● Exercise description: The listing below has to be output exactly as given, less its pictures.

● The data:
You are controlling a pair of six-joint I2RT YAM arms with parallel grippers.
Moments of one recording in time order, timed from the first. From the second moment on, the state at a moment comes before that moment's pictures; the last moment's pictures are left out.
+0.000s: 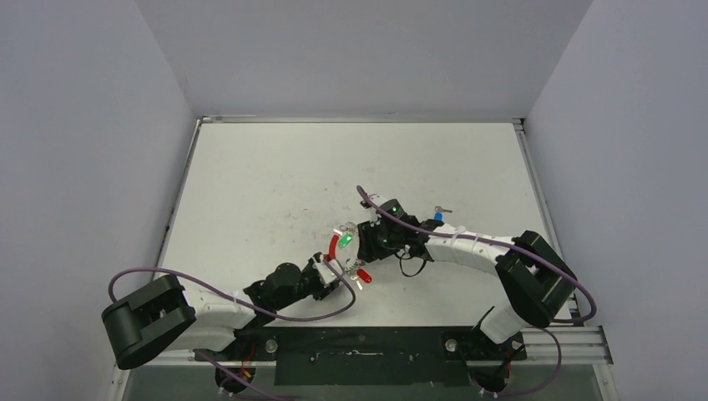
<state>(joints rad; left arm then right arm) -0.99 1.21 0.08 0.80 -0.02 0.20 0.79 1.55 0.82 -0.14 -0.18 0.36</state>
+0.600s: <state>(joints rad) -0.91 1.04 0.13 0.53 -0.11 -0.09 0.69 1.68 0.84 -0.07 -0.27 0.42</state>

● Reply:
You are controlling a pair of six-joint I2RT YAM arms with parallel grippers.
Moments of one recording in time order, timed from the first. From the second moment on, the state at a moment comes before that moment's pictures; the last moment's pictures are left out.
+0.000s: 
<state>(joints rad; left arm then right arm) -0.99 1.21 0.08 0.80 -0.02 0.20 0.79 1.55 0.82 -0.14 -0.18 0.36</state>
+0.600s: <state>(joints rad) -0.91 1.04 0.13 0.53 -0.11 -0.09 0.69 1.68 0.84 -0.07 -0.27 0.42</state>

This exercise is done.